Closed mjepronk closed 6 years ago
This is a good catch, it lacks that functionality.
would you accept a pull request to do this?
Certainly!
OK, I have a question regarding the representation of a parsed URI. It seems that it's impossible right now to tell based on the URI
data if a URL ended with a trailing slash or not. For example:
λ> mkURI "/foo/bar"
URI {uriScheme = Nothing, uriAuthority = Left True, uriPath = ["foo","bar"], uriQuery = [], uriFragment = Nothing}
λ> mkURI "/foo/bar/"
URI {uriScheme = Nothing, uriAuthority = Left True, uriPath = ["foo","bar"], uriQuery = [], uriFragment = Nothing}
This is necessary to correctly handle the merge paths operation as defined in section 5.2.3 of RFC 3986.
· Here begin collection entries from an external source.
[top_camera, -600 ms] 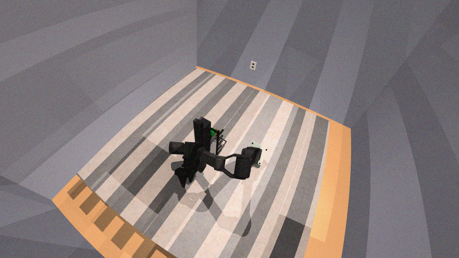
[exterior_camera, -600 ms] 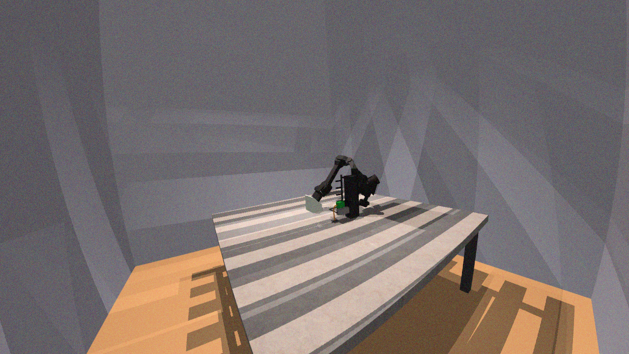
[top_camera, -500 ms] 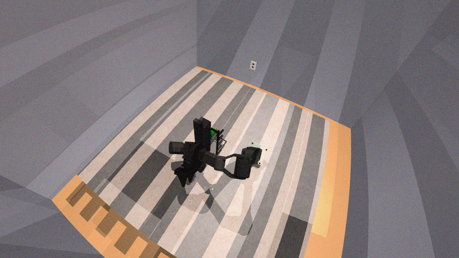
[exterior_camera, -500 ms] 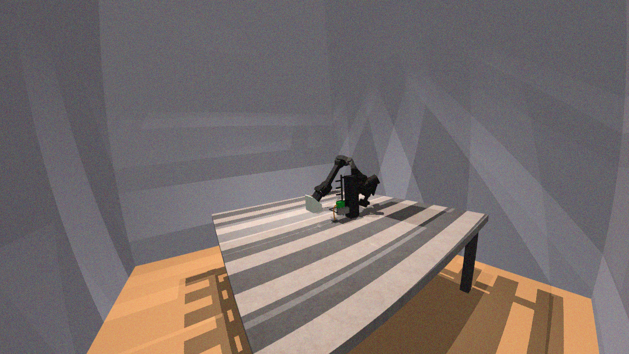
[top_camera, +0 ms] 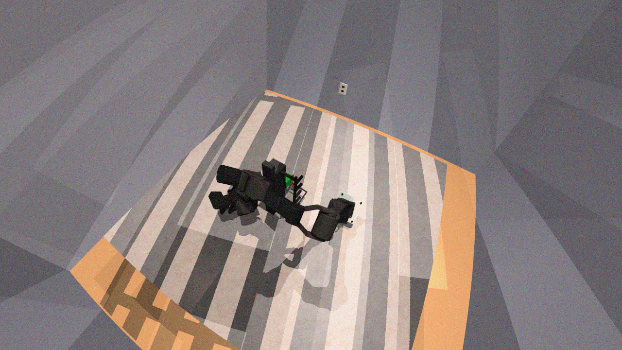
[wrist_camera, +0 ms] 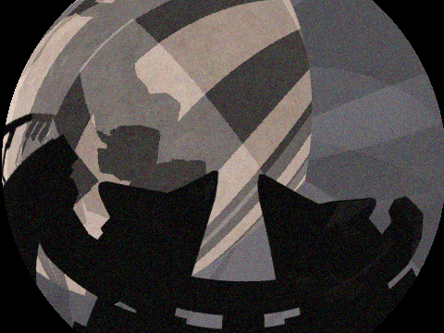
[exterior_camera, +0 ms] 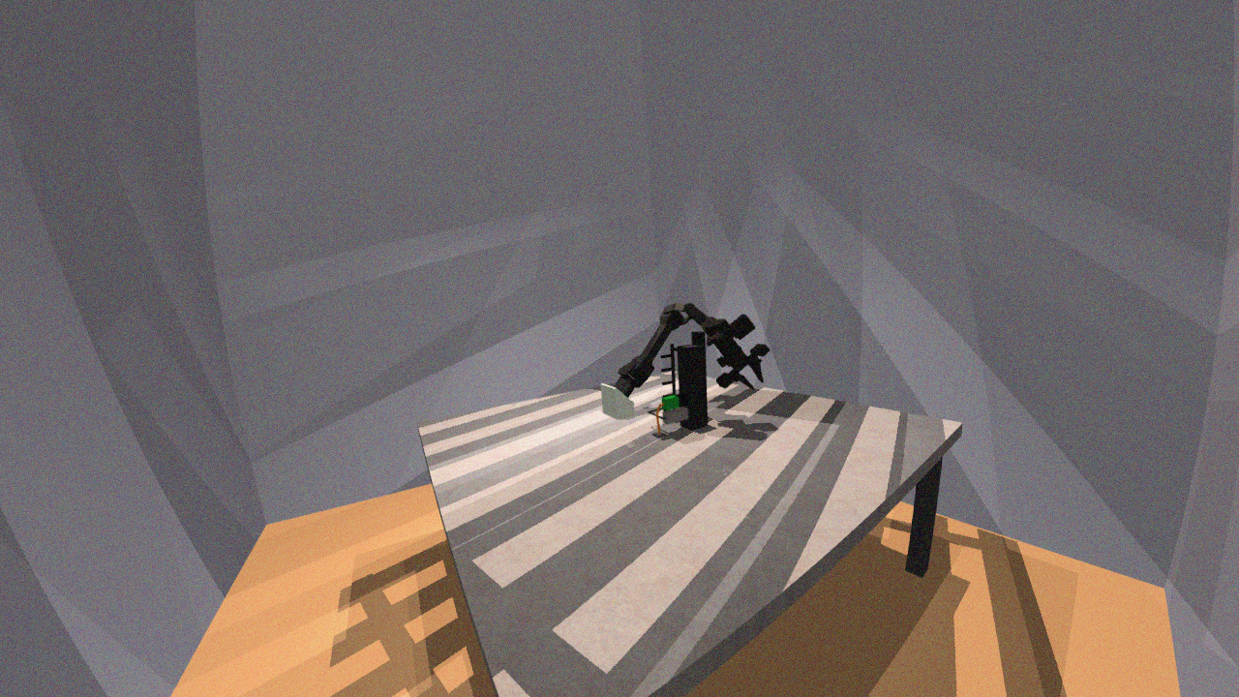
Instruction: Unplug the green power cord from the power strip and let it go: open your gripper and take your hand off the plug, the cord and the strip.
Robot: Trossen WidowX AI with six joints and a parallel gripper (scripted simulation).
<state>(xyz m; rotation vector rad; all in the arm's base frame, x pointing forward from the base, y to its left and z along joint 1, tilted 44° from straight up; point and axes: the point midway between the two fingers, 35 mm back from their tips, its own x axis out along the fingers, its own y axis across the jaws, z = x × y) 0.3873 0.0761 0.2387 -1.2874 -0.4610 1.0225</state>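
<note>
My gripper tip is 24 cm to the left of the green plug, 15 cm past it and 1 cm above it. Round my gripper tip: tall black block: 14 cm to the right, 12 cm behind, 4 cm above.
</note>
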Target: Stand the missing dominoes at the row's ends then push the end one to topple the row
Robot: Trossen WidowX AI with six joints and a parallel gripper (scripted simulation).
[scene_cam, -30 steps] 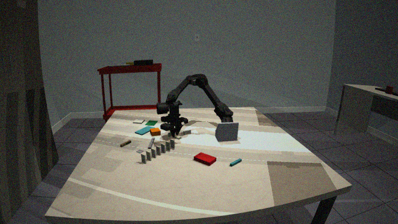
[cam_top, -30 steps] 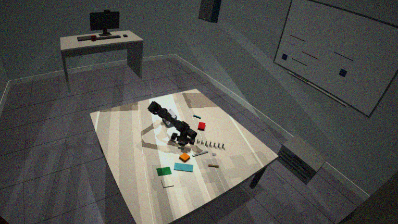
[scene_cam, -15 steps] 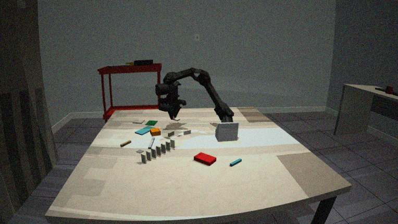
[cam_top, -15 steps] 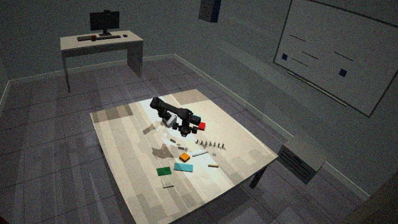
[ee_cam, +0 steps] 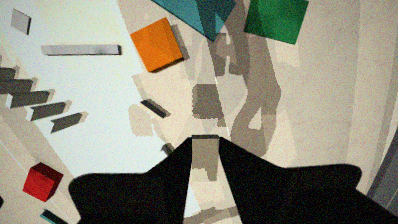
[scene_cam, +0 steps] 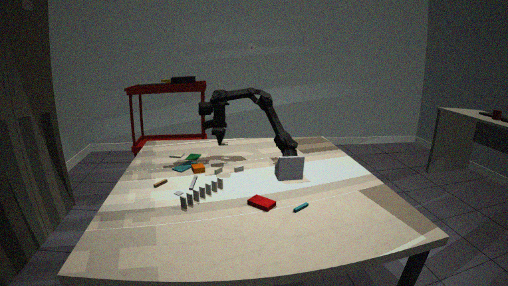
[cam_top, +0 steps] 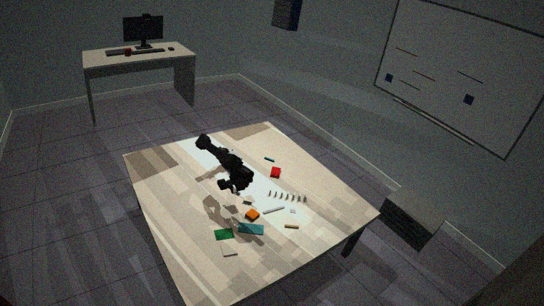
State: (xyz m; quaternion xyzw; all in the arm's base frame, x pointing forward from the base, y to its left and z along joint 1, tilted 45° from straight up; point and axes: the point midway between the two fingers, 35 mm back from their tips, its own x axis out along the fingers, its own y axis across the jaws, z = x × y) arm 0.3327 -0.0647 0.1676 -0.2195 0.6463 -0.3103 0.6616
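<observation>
Right now my gripper tip is 120 mm short of the orange block, 100 mm above it and 50 mm to the right of it. From my gripper tip the other things lie so: teal card (190 mm ahead, 110 mm below); long grey bar (190 mm to the left, 140 mm ahead, 110 mm below); green card (150 mm to the right, 150 mm ahead, 120 mm below).
</observation>
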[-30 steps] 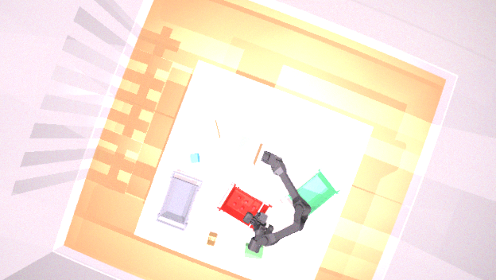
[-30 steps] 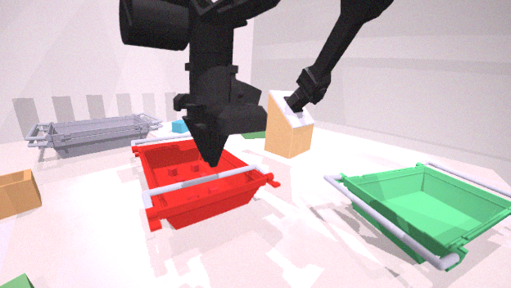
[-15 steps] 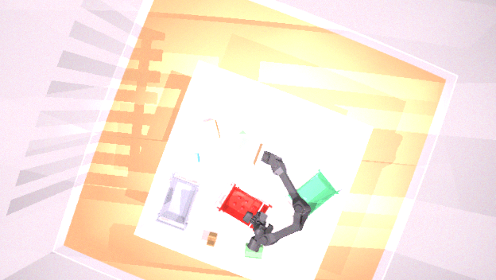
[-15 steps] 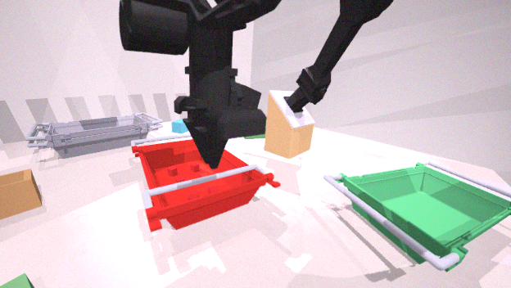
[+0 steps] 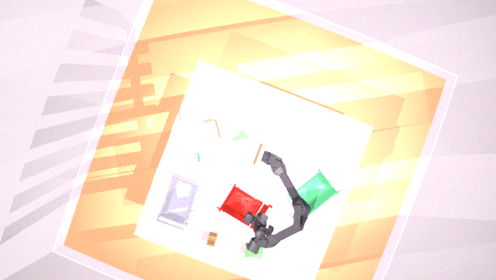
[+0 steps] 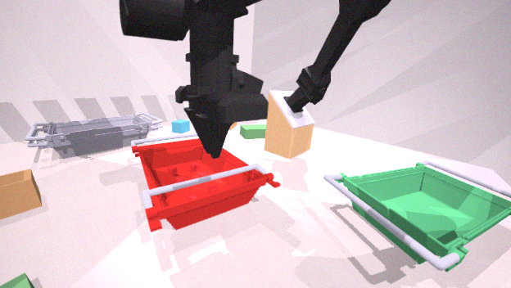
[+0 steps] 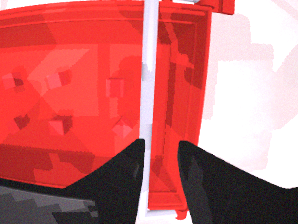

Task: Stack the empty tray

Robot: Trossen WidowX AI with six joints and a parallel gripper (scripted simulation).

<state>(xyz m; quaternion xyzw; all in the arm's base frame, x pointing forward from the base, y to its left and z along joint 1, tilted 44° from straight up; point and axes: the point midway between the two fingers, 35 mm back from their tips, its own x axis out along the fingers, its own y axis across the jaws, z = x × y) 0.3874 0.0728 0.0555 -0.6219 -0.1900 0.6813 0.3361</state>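
The green tray lies 30 cm to the left of my gripper tip, 25 cm behind it and 6 cm below it. Round my gripper tip: brown box (27 cm ahead, 23 cm to the right, 9 cm below); then blue cube (52 cm to the right, 21 cm behind, 8 cm below).
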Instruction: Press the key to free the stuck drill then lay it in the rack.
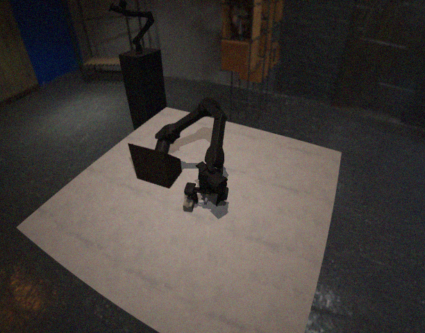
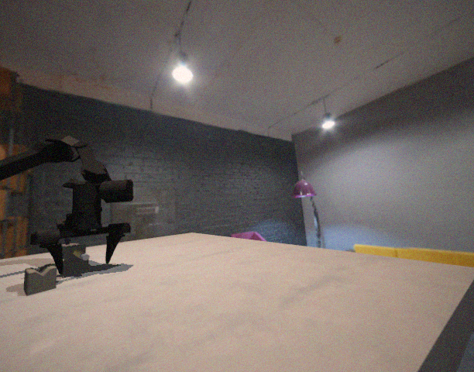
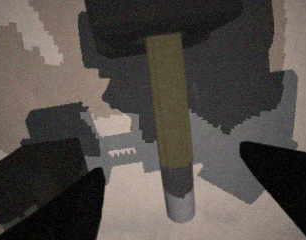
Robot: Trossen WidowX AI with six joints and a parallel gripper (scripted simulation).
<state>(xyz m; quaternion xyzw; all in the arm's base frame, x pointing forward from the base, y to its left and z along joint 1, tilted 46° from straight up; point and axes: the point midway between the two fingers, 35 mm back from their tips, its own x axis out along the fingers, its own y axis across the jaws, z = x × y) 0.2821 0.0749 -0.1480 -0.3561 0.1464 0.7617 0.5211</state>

My suggestion would be to add a trailing empty string to the uriPath
list if the path ended with a slash. But of course this may give issues with existing code not expecting it. Or do we need to change the URI
data type?
We must represent /foo/bar/
as a URI with uriPath
equal to ["foo","bar",""]
. The current behavior is a consequence of my desire to collapse consecutive slashes automatically, I'd still prefer to retain that behavior except in the case when the empty path piece occurs at the end.
The code of interest is this (the filter should not remove empty path piece if it's the last piece in a path):
https://github.com/mrkkrp/modern-uri/blob/master/Text/URI/Parser/Text.hs#L105
Similarly for ByteString
:
https://github.com/mrkkrp/modern-uri/blob/master/Text/URI/Parser/ByteString.hs#L152
OK, great. I'll make the change.
It's weird, when I change filter
on line 105 of Text.URI.Parser.Text with my function filterButLast
below, I get a parse error on URL's that end with a '/'. Do you have any idea why?
filterButLast :: (a -> Bool) -> [a] -> [a]
filterButLast _ [] = []
filterButLast _ [x] = [x]
filterButLast p (x : xs)
| p x = x : filterButLast p xs
| otherwise = filterButLast p xs
Parse error is because mkPathPiece
does not accept empty string:
λ> mkPathPiece ""
*** Exception: RTextException PathPiece ""
Should we modify this function?
OK, sorry, I have advised you wrong.
The mkPathPiece
smart constructor imposes the invariant that path pieces cannot be empty, thus we automatically avoid consecutive slashes, the behavior of the parser is just a consequence of this (there is no other way for it to function without breaking the invariant, as you have just discovered).
The presence of the trailing slash is obviously must be encoded in the URI
data type. The first things that comes to mind is to add a new field to the record, say, uriPathTrailingSlash :: Bool
, but it's not good, because trailing slash only makes sense when the path is not empty, i.e. it contains at least one path piece. Otherwise the trailing slash will be the same as leading slash that determines whether the path is absolute or relative, and that's another story.
So the proper solution is a breaking change in this spirit:
data URI = URI
{ ...
, uriPath :: Maybe (Bool, NonEmpty PathPiece)
, ...
}
Here, Nothing
would represent the empty path. When path is not empty we have Just
and only in that case we have the chance to specify the Bool
which tells us whether we have a trailing slash or not. I think it's best to keep NonEmpty PathPiece
in the functorial position (of vanilla covariant functor, Functor
), so it's easier to manipulate with fmap
, so the Bool
should go first in the tuple.
Then, once we have this, we should still provide normalized path (as a []
list) with lenses and a new 0-1 traversal which would allow to manipulate the trailing slash component.
Docs, tests, etc. this would take some time. If you feel like you're up to this refactoring, you're welcome to try. Otherwise, I'm busy with other stuff right now, but I will have the time for this in the beginning of January, so after the refactoring you could return to the URI resolution problem.
What do you think?
Thank you for the explanation. I agree with you that this is the best route to take. I'll try to implement this change and see if it works for all cases.
Resolved in 0214160bee93715007356ca649c96bfbfe273a6e.
Does this library implement relative URI resolution as defined in section 5.2 of RFC 3986? If not, would you accept a pull request to do this?